FWIW, I disagree with T-Stone’s version of information and complexity.

Well, then this would be a fine opportunity for Peter to show he isn't just BSing once again, and give us his "version of information and complexity". How do you define 'information' and 'complexity', Peter? How do you measure each?

And despite what his post would lead you to believe, the idea that “maximal randomness = maximal complexity” is not true for all information theories.

The competing theories are conspicuous in the absence, here, Peter. What alternative information/complexity theory do you embrace/propose, if not that of Shannon, Kolmogorov and Chaitin. If you've got something better, or even roughly equivalent, you'll be famous by Friday.

And in fact, if I were to use T-Stone’s definition of complexity then I would ask him to explain not why there is so much complexity in the universe, but rather why there is so little complexity.

Peter, how little is there? And how much do you calculate there should be? If you give me the calculations for your expectations, and your calculation for the actuals, I can try to give you an account for the difference, looking at your maths. As is it, I suspect you have no clue what you are talking about in terms of your request.

If complexity = randomness, then it doesn’t take a rocket scientist to realize that there’s a lot of the universe that is not random, and therefore there is a lot of this universe that is not complex. Under his information theory, randomness is the default. We do not need to explain random data. We do need to explain structured and ordered data. Therefore, we do not need to explain complexity; we need to explain non-complexity.

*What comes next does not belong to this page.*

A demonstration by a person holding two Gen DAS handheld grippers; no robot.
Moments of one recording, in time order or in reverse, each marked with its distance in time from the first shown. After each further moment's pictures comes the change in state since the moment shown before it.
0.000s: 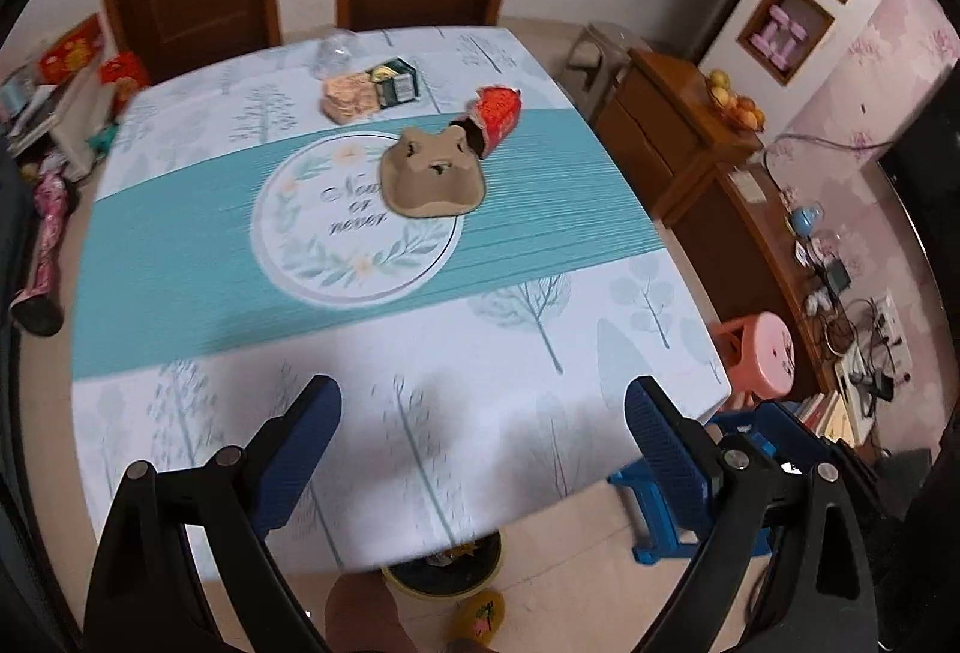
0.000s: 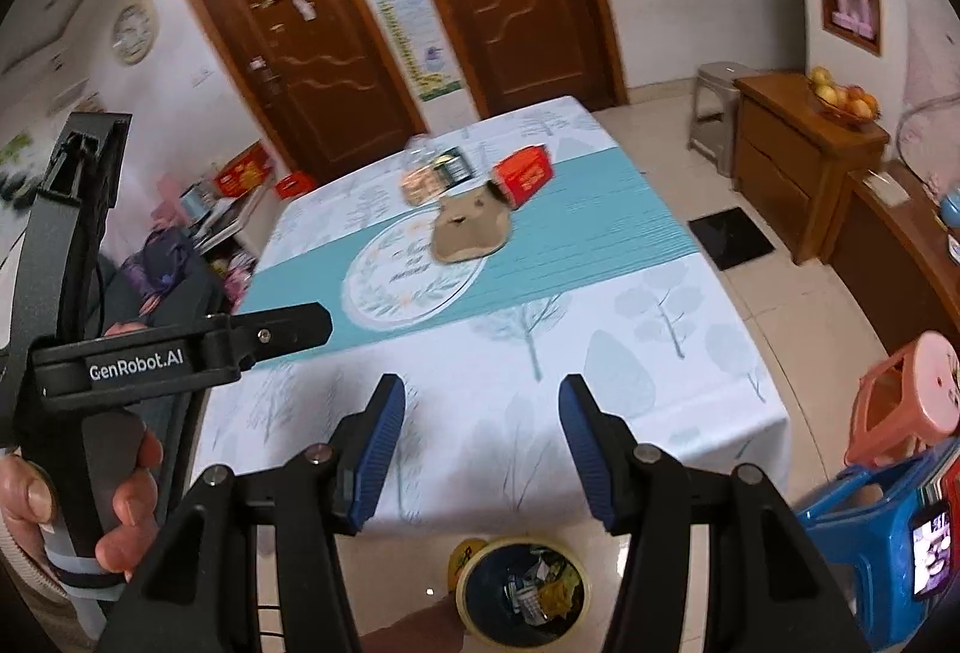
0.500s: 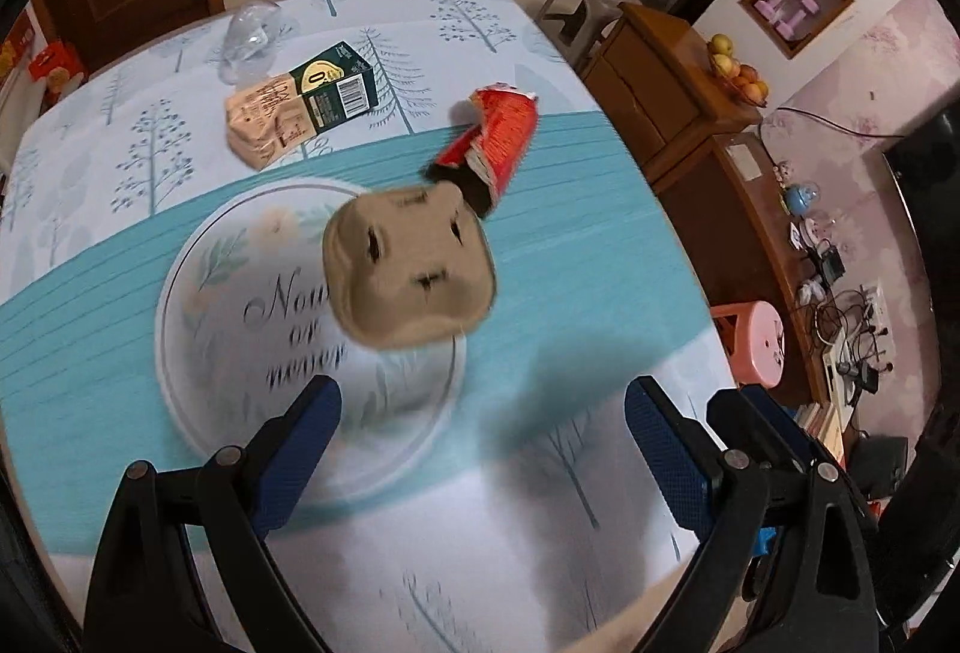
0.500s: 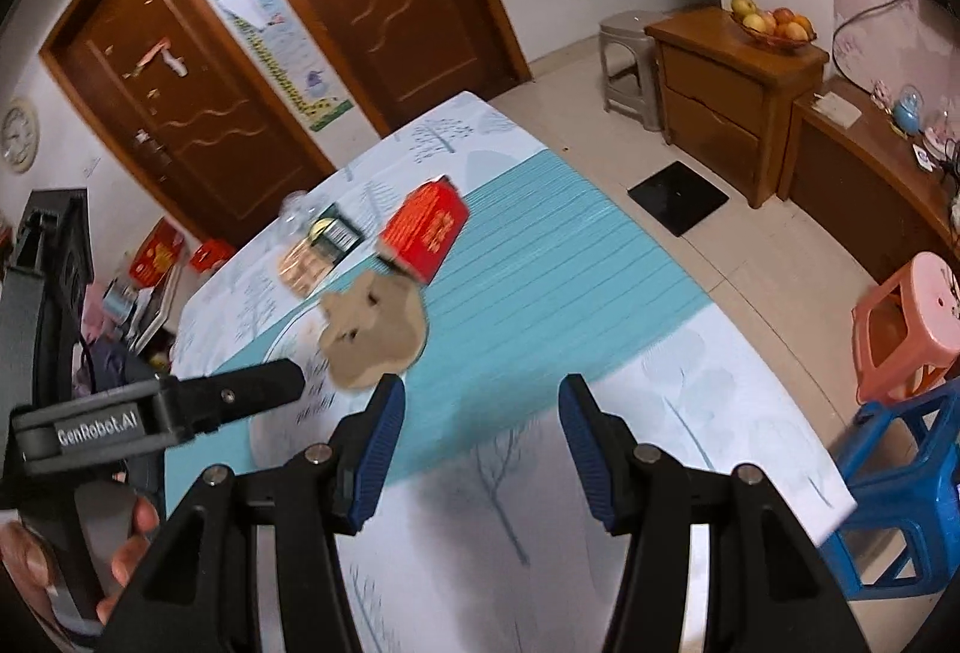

I have no idea what "randomness is the default" -- it's a seemingly random thing to assert, here. Be that as it may, noone with any expertise or even casual knowledge of the involved sciences is promoting the idea that the "universe is random". That's a creationist bogeyman, a concept alien to science. Our understanding of the universe identifies sources of randomness, combined with uniform constraints that provide structure. A combination of random "inputs" then, filtered through structuralizing processes, producing (often) complex outputs. The timing of decay events in a radioactive isotope is random at the event level, but the physical laws that randomness operates within produce a very nice logarithmic curve in charting the production of daughter isotopes, over time and statistically significant instances. Randomness driving structured output through physical constraints.

T-Stone is just giving a sleight of hand here. It would be like a mathematician saying "a > b" and having T-Stone say, "The greater than sign is inverted with the less than sign, therefore 'a > b' means 'a is less than b'."

This is complete nonsense. What is the 'sleight of hand' here, Peter? I've not inverted any operator semantics, nor can I identify anything that maps to "operator inversion". I'm deploying the concepts of information theory and algorithmic complexity in completely uncontroversial fashion, using them as they are used day in and day out by people who understand and work with information and algorithmic complexity everyday, for purposes mundane and sublime.

Butas soon as he engages in his sleight of hand, we respond: "If the greater than sign is inverted with the less than sign, then 'a > b' is no longer true, rather 'a < b' is. Inverting the operator without inverting the operands does not refute the original expression.

Complete gibberish, not matched to anything I've said. Pathetic hand-waving.